AIM OF THE TASK | In your copy, each record should read exactly as it does below, and no pictures should be present.

[Source records]
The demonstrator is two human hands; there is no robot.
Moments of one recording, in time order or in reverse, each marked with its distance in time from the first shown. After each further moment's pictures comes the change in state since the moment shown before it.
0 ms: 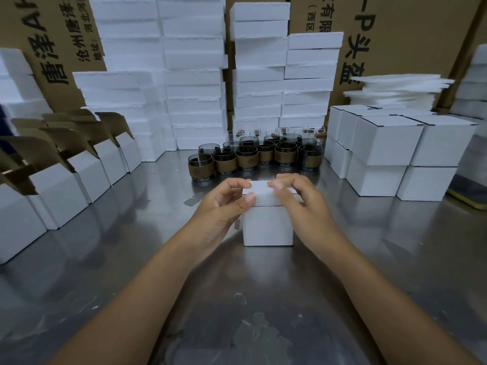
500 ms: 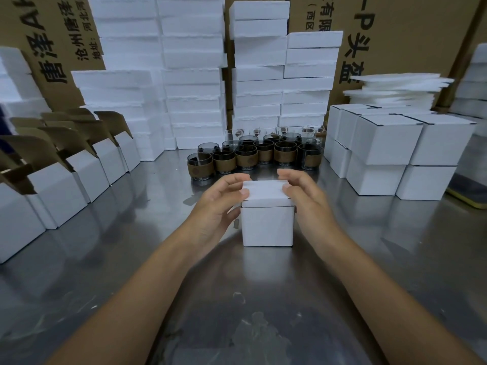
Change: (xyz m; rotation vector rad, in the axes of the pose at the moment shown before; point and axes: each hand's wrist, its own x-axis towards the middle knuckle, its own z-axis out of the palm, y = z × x) left_hand 0.008 -0.002 -0.005 0.016 0.016 -0.022; right_hand 0.007 0.007 -0.001 0.199 0.029 0.124
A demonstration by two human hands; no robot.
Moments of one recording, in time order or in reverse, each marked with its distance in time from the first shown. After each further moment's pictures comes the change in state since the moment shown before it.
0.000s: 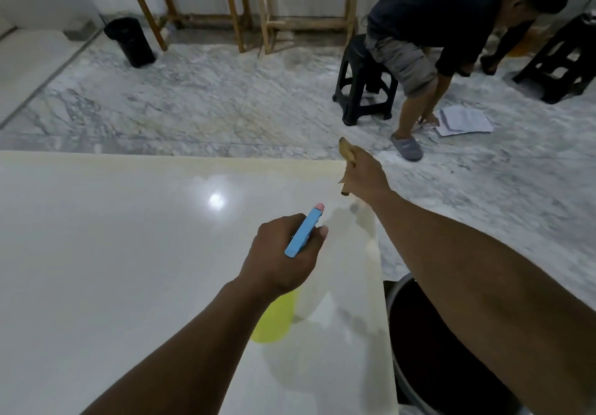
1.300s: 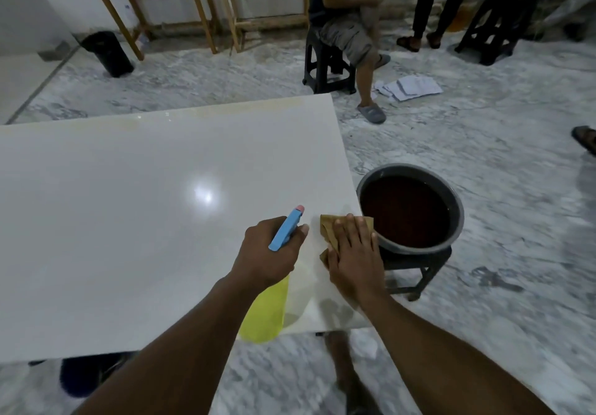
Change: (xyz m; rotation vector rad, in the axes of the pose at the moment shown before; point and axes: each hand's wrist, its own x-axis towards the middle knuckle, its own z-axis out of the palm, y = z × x) left_hand -0.284 -0.039 0.014 -0.029 -0.123 -0.030; right_hand -0.456 0.115 0.108 -0.509 0.110 -0.087
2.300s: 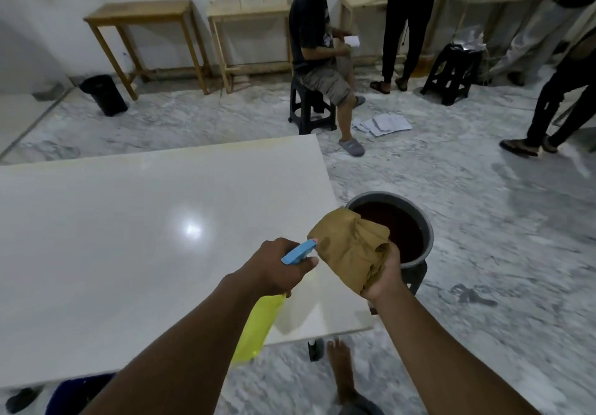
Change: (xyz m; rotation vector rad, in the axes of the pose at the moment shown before) left_hand -0.032 0.036 -0.036 0.186 -0.323 0.003; right_hand -0.059 -0.031 -0.169 2.320 -0.133 0.747
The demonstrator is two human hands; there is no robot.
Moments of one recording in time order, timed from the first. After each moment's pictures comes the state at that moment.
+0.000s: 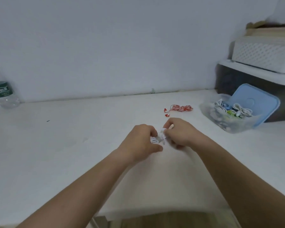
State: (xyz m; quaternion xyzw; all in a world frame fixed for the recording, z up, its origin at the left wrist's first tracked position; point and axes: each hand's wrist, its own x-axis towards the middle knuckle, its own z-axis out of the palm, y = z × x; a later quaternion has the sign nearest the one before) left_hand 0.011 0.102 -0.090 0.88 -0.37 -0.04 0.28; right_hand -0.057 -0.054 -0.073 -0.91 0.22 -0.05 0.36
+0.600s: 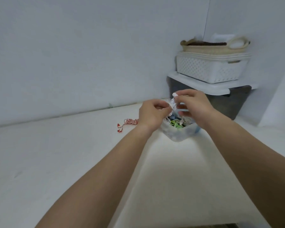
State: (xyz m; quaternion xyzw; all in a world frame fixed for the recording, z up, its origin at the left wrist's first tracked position) left_hand -0.037 -0.114 -0.023 0.69 -0.35 -0.10 0.62; right_hand -0.143 -0.219 0.014 -0.69 0.27 -0.33 0.59
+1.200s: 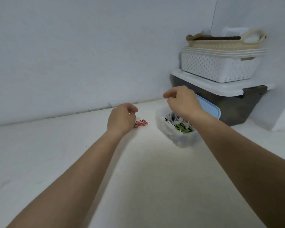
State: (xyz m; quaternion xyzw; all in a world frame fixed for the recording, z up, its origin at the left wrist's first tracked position) left_hand 0.052 -0.082 -0.045 0.85 -0.31 0.02 0.43; right_hand -0.082 -0.237 0.004 -0.87 0.28 -0.31 0.27
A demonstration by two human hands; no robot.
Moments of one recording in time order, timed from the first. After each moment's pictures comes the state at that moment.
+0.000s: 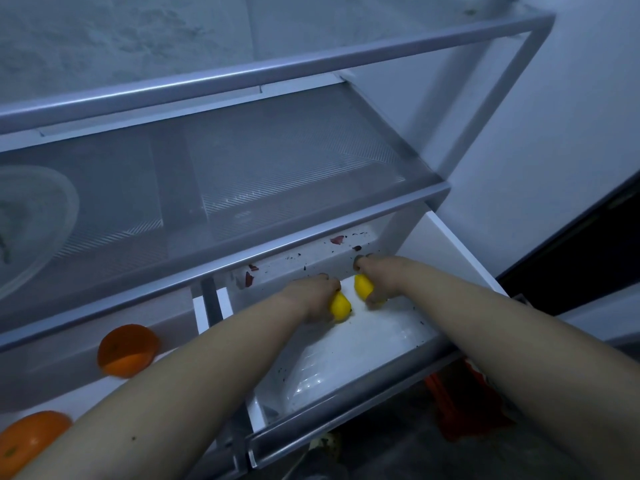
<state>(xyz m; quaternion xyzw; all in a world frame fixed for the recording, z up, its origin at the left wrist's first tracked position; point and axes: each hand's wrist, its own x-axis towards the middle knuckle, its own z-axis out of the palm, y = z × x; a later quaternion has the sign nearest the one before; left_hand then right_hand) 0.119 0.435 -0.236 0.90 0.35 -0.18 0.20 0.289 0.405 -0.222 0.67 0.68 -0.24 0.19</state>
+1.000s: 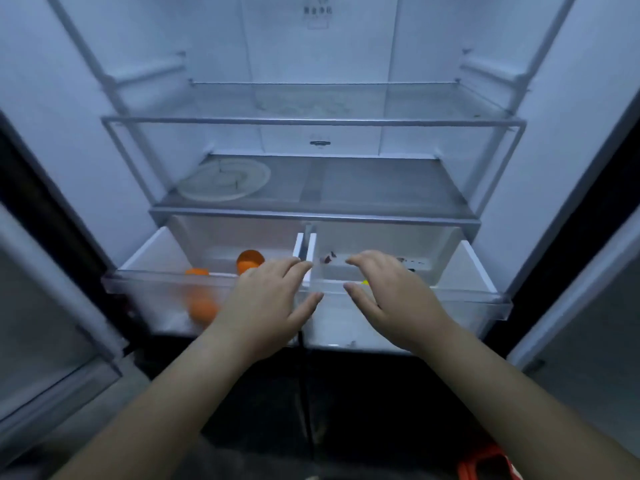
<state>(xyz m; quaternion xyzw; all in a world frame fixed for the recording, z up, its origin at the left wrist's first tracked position) 0.009 0.147 -0.072 0.79 0.59 0.14 -0.05 0.218 0.182 -0.083 0.46 0.86 -0.05 -0.22</state>
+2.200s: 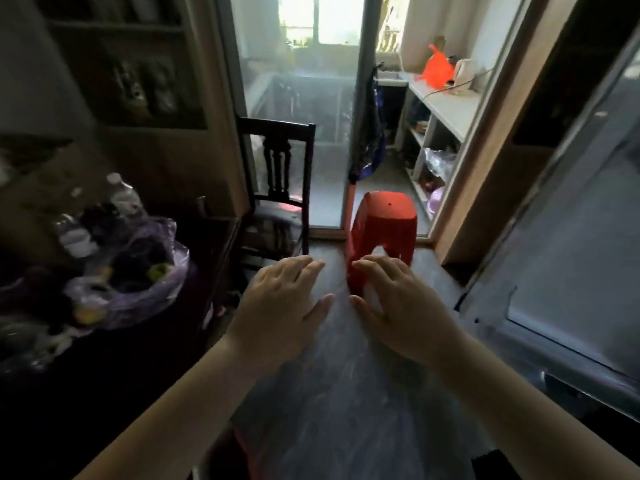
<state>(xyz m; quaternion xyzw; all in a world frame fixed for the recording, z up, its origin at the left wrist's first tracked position) -0.279 -0.479 -0.100 0.16 0.96 0.13 -0.17 -0.292 -0.279 -0.091 -0.24 0.96 -0.13 -0.13</state>
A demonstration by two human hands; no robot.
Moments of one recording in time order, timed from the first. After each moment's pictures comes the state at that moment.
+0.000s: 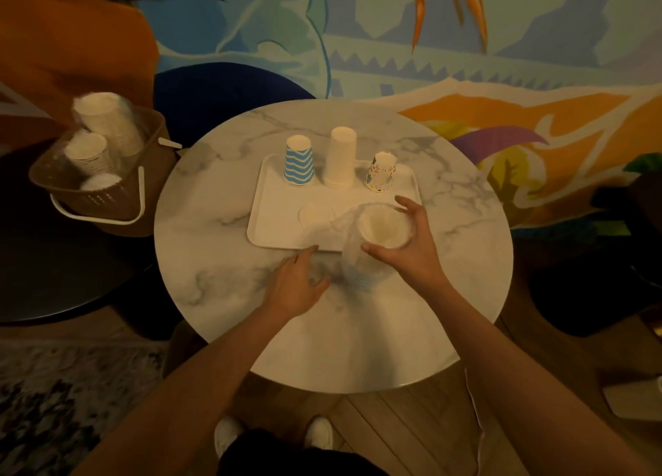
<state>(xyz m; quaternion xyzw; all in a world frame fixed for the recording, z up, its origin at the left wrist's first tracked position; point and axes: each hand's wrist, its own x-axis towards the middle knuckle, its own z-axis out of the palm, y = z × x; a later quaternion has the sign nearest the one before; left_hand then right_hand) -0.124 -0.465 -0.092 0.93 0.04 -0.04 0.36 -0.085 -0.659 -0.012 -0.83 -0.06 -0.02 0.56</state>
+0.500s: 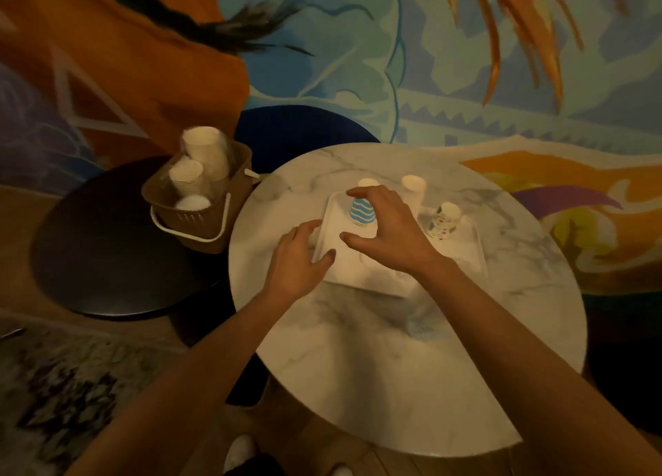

RESULT BELOW |
The demonstrator is two human hands; there is no robot.
Moments of one recording, in time order or in reverse, each marked with its distance in time from the first shown. After each further moment's pictures comes the change in state since the moment shown before it.
0 ms: 
500 ms: 
Change: (xyz m; rotation vector rad, in the axes of the pose at the moment shown before; point and axes: each hand's wrist, its own x-axis towards the middle knuckle, its own z-axis out of the palm, y = z × x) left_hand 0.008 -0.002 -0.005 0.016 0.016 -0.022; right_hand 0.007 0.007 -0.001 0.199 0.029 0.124
A demonstration by two human hands; no robot.
Moments of one recording, in time order or in reverse, each marked with its distance in time from the first shown. After each further moment's pictures comes the change in state since the moment shown before it.
0.000s: 
1.300s: 
Change: (xyz m; rotation vector rad, in the axes of the pose at the moment shown before; point and axes: each hand's wrist, its own x-axis towards the middle knuckle, its own z-axis out of the palm, y = z × x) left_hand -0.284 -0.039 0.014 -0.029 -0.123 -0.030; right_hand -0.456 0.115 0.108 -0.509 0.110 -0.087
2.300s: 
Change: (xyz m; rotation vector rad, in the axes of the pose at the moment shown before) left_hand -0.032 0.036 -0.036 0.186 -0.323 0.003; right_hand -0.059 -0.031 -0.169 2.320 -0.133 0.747
The demonstrator is two human hands; there is no robot.
Moments of one recording in time order, timed from the first. After each moment's pictures comes the state at that moment.
+0.000s: 
State: (xyz m; quaternion xyzw; all in a world frame fixed for the recording, z up, its origin at the left wrist's first tracked position; point and axes: each hand's wrist, its own x-axis towards the middle knuckle, its own z-axis out of the palm, y = z × x; a later quaternion has the sign nearest the one before) left_hand 0.011 0.102 -0.090 0.88 -0.37 -0.04 0.28; right_hand -0.057 -0.054 -0.073 -0.91 0.22 -0.05 0.36
+0.600s: 
State: (xyz m; quaternion xyzw; all in a world frame fixed for the recording, z up, its origin at the left wrist's first tracked position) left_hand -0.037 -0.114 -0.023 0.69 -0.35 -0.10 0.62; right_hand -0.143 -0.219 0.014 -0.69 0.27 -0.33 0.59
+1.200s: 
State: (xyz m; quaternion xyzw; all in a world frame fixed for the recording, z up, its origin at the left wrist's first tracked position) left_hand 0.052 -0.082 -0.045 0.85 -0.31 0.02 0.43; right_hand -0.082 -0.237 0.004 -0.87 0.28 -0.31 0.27
A demonstration by two human hands; no robot.
Moments of one recording in time order, timed from the first. After each moment's pictures comes the state at that moment.
+0.000s: 
<state>(xyz m; quaternion xyzw; all in a world frame fixed for the recording, z up, its origin at the left wrist's first tracked position; point and axes: each hand's wrist, its own x-axis towards the middle knuckle, its own z-axis out of the palm, y = z × x; a later quaternion has the sign nearest the one before; left_hand then right_hand) 0.119 0.435 -0.236 0.90 0.35 -0.18 0.20 0.289 0.405 -0.222 0.67 0.68 -0.24 0.19</state>
+1.000s: 
<state>(xyz m; quaternion xyzw; all in a world frame fixed for the recording, z up, its origin at the left wrist's first tracked position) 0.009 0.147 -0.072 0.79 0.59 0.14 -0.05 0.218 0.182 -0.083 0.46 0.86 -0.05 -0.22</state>
+2.200s: 
<state>(xyz m; quaternion xyzw; all in a world frame fixed for the recording, z up, its origin at the left wrist's first tracked position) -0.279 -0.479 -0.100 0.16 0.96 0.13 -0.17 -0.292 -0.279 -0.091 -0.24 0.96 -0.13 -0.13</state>
A demonstration by two human hands; no robot.
Moments of one recording in time order, timed from the first. After each moment's pictures comes the state at that moment.
+0.000s: 
<state>(xyz m; quaternion xyzw; all in a world frame fixed for the recording, z up, its origin at the left wrist's first tracked position; point and axes: each hand's wrist, its own x-axis towards the middle knuckle, its own z-axis out of the palm, y = z × x; a later quaternion has the sign nearest the one before; left_hand then right_hand) -0.124 -0.465 -0.092 0.93 0.04 -0.04 0.36 -0.085 -0.659 -0.012 -0.83 -0.06 -0.02 0.56</state>
+0.500s: 

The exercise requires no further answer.